Asymmetric Cross-Modal Knowledge Distillation: Bridging Modalities with Weak Semantic Consistency

TL;DR

This work introduces Asymmetric Cross-modal Knowledge Distillation (ACKD) to enable knowledge transfer between modalities with weak semantic overlap, addressing limitations of traditional Symmetric Cross-modal KD in scenarios with unpaired data. The authors propose SemBridge, a plug-in framework comprising Student-Friendly Matching (SFM) to reduce transport costs via dynamic teacher selection, and Semantic-aware Knowledge Alignment (SKA) to optimize intra- and cross-modal transport with an optimal transport planner and CORAL-based alignment.
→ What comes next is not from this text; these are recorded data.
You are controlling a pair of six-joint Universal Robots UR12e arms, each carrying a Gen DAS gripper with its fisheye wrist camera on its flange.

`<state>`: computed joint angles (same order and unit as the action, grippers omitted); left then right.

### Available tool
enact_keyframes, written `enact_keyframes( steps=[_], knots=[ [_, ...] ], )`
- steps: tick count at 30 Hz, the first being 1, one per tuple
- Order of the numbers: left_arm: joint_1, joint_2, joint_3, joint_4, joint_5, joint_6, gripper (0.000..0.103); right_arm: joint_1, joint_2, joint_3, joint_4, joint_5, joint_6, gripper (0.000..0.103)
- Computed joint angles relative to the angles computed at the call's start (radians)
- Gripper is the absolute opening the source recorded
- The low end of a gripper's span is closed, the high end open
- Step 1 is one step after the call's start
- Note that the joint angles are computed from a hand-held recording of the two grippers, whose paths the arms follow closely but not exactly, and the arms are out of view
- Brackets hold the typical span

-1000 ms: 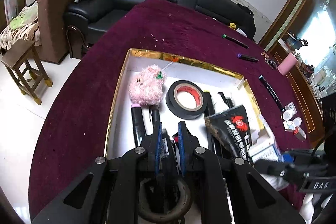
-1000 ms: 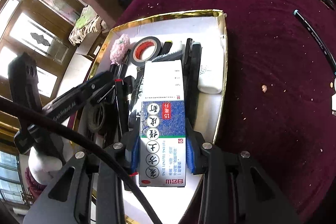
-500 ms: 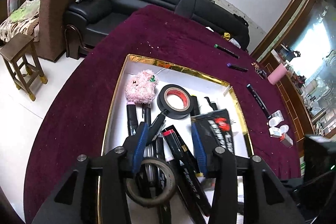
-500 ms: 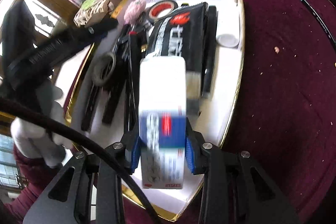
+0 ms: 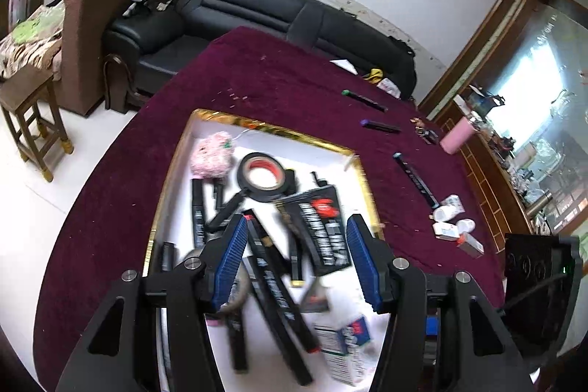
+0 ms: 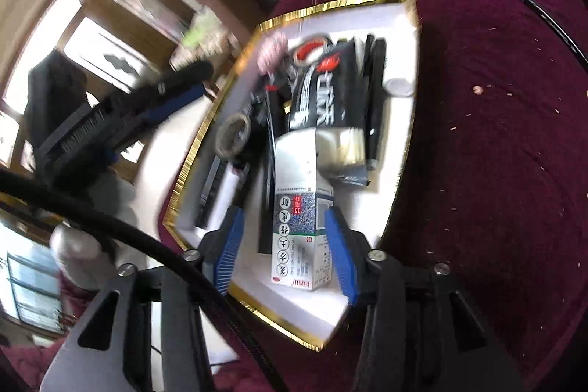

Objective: Organize objects
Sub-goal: 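Carry the box and pen into the tray and open both tools, then swing both open tools back to the remaining boxes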

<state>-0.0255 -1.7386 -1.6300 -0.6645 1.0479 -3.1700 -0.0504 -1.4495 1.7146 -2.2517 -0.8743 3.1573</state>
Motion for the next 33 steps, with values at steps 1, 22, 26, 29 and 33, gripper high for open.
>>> enact_keyframes(
  steps=[1,22,26,29,33],
  knots=[
    [-0.005,0.004,0.001,-0.001,-0.003,0.005,0.05,-0.018,-0.009,0.019,-0.031,0.04,0.019,0.05],
    [-0.239,-0.03,0.122,-0.209,-0.025,0.228,0.05,-0.378,-0.198,0.277,-0.397,0.18,0.343,0.071],
    [-0.276,-0.055,0.144,-0.248,-0.006,0.252,0.05,-0.429,-0.227,0.267,-0.288,0.077,0.272,0.07],
    [-0.294,-0.073,0.156,-0.281,0.0,0.258,0.05,-0.438,-0.221,0.248,-0.218,-0.009,0.22,0.07],
    [-0.312,-0.091,0.166,-0.32,0.006,0.271,0.05,-0.426,-0.176,0.21,-0.206,-0.108,0.193,0.07]
  ],
)
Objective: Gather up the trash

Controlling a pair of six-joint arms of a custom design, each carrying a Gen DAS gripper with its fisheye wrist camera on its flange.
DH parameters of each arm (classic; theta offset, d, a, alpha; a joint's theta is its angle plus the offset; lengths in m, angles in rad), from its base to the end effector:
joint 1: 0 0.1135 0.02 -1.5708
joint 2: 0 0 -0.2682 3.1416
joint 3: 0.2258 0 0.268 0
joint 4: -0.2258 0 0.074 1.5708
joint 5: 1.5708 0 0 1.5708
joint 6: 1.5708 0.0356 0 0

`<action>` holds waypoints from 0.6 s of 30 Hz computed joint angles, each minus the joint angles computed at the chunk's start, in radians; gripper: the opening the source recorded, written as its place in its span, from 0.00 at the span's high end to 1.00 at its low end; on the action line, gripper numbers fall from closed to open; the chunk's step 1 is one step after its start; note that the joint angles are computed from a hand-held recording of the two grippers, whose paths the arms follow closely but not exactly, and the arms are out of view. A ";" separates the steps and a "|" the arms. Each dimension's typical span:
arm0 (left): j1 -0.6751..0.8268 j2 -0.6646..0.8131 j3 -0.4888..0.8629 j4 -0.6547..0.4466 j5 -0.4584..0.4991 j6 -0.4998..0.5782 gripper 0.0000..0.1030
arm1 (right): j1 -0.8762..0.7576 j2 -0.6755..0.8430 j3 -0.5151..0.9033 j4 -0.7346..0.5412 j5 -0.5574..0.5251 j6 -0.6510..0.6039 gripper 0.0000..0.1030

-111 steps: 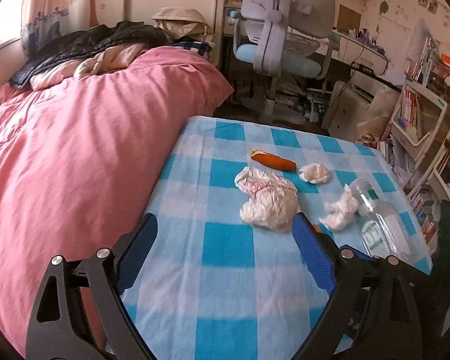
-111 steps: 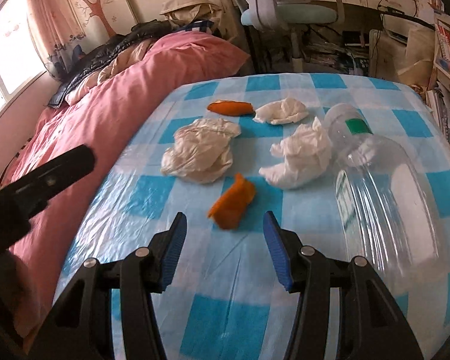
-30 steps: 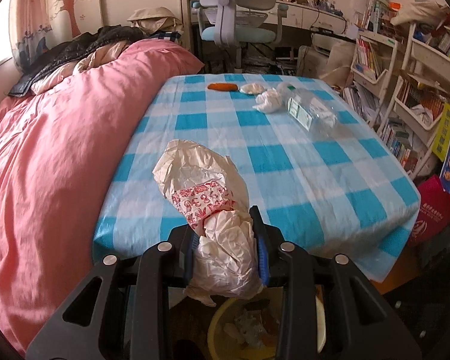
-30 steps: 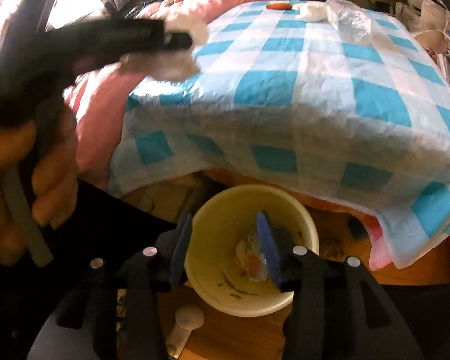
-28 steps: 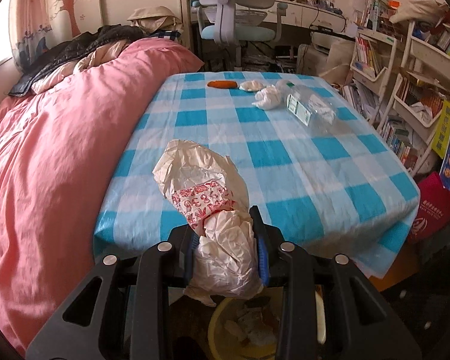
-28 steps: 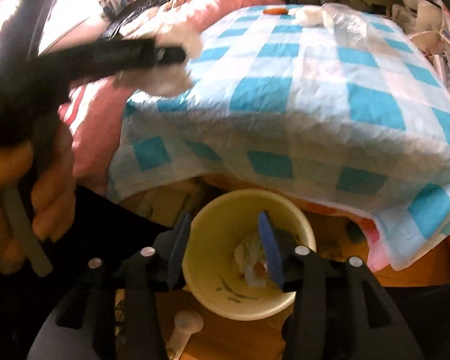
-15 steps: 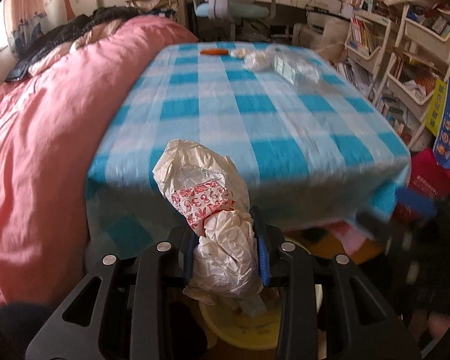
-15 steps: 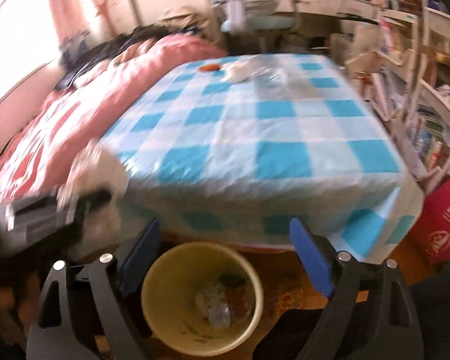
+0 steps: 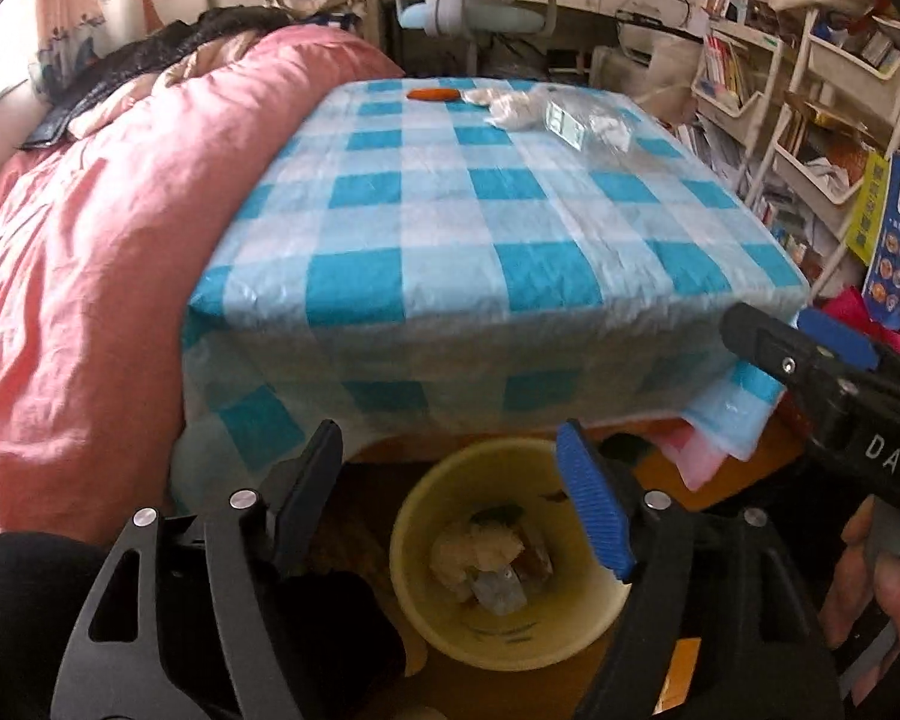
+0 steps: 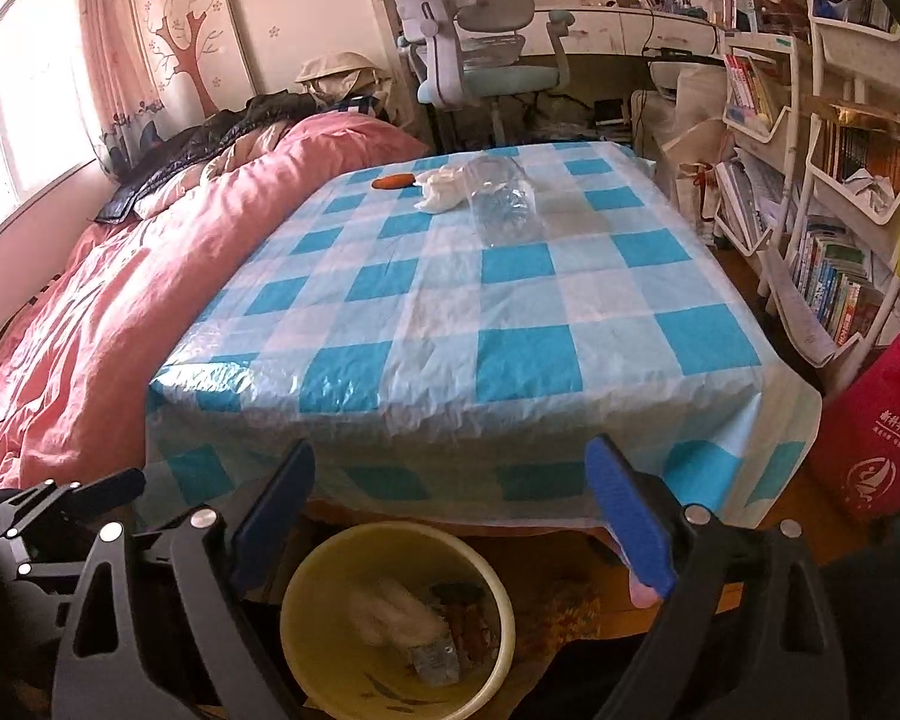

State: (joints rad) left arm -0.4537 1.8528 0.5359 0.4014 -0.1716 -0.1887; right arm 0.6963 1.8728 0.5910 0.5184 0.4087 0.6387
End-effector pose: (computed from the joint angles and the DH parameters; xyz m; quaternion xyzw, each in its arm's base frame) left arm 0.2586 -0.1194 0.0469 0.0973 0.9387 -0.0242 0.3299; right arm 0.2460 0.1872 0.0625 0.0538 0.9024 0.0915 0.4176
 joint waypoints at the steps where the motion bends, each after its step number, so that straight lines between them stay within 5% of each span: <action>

They formalize transport costs with Wasserstein distance and intra-modal planning, implement retrieval galleries and a self-supervised semantic matcher, and demonstrate that SemBridge achieves state-of-the-art performance across six model architectures on three remote-sensing datasets, while also improving existing SCKD methods under ACKD. The dataset benchmark and method show strong practical impact for scalable, cross-modal remote sensing applications, though training speed remains a noted limitation for the SFM component.

Abstract

Cross-modal Knowledge Distillation has demonstrated promising performance on paired modalities with strong semantic connections, referred to as Symmetric Cross-modal Knowledge Distillation (SCKD). However, implementing SCKD becomes exceedingly constrained in real-world scenarios due to the limited availability of paired modalities. To this end, we investigate a general and effective knowledge learning concept under weak semantic consistency, dubbed Asymmetric Cross-modal Knowledge Distillation (ACKD), aiming to bridge modalities with limited semantic overlap. Nevertheless, the shift from strong to weak semantic consistency improves flexibility but exacerbates challenges in knowledge transmission costs, which we rigorously verified based on optimal transport theory. To mitigate the issue, we further propose a framework, namely SemBridge, integrating a Student-Friendly Matching module and a Semantic-aware Knowledge Alignment module. The former leverages self-supervised learning to acquire semantic-based knowledge and provide personalized instruction for each student sample by dynamically selecting the relevant teacher samples. The latter seeks the optimal transport path by employing Lagrangian optimization. To facilitate the research, we curate a benchmark dataset derived from two modalities, namely Multi-Spectral (MS) and asymmetric RGB images, tailored for remote sensing scene classification. Comprehensive experiments exhibit that our framework achieves state-of-the-art performance compared with 7 existing approaches on 6 different model architectures across various datasets.

Figures (7)

• Figure 1: (a) SCKD distills knowledge between modalities from the same location, assuming strict semantic alignment. In contrast, ACKD relaxes this constraint, enabling cross-modal transfer with only weak semantic consistency, regardless of location. This allows a small MS dataset to benefit a larger RGB set. (b) The proposed SemBridge further boosts the performance of SCKD approaches (DKD, RKD, Vanilla KD, LSKD, CTKD, and Logits) under ACKD settings.
• Figure 2: Wasserstein distance between ACKD and SCKD on three datasets. ACKD consistently incurs higher transport costs than SCKD during training, reflecting the challenge of cross-modal alignment in asymmetric settings.
• Figure 3: Illustration of the proposed student friendly matching strategy consisting of SSM for the first matching and Dyn. M allowing student select proper teacher samples dynamically at the training stage. In DynM, current student model is designed to involved.
• Figure 4: The structure of Planner, which is used to finalize the optimal transport cost.
• Figure 5: Hyperparameter analysis.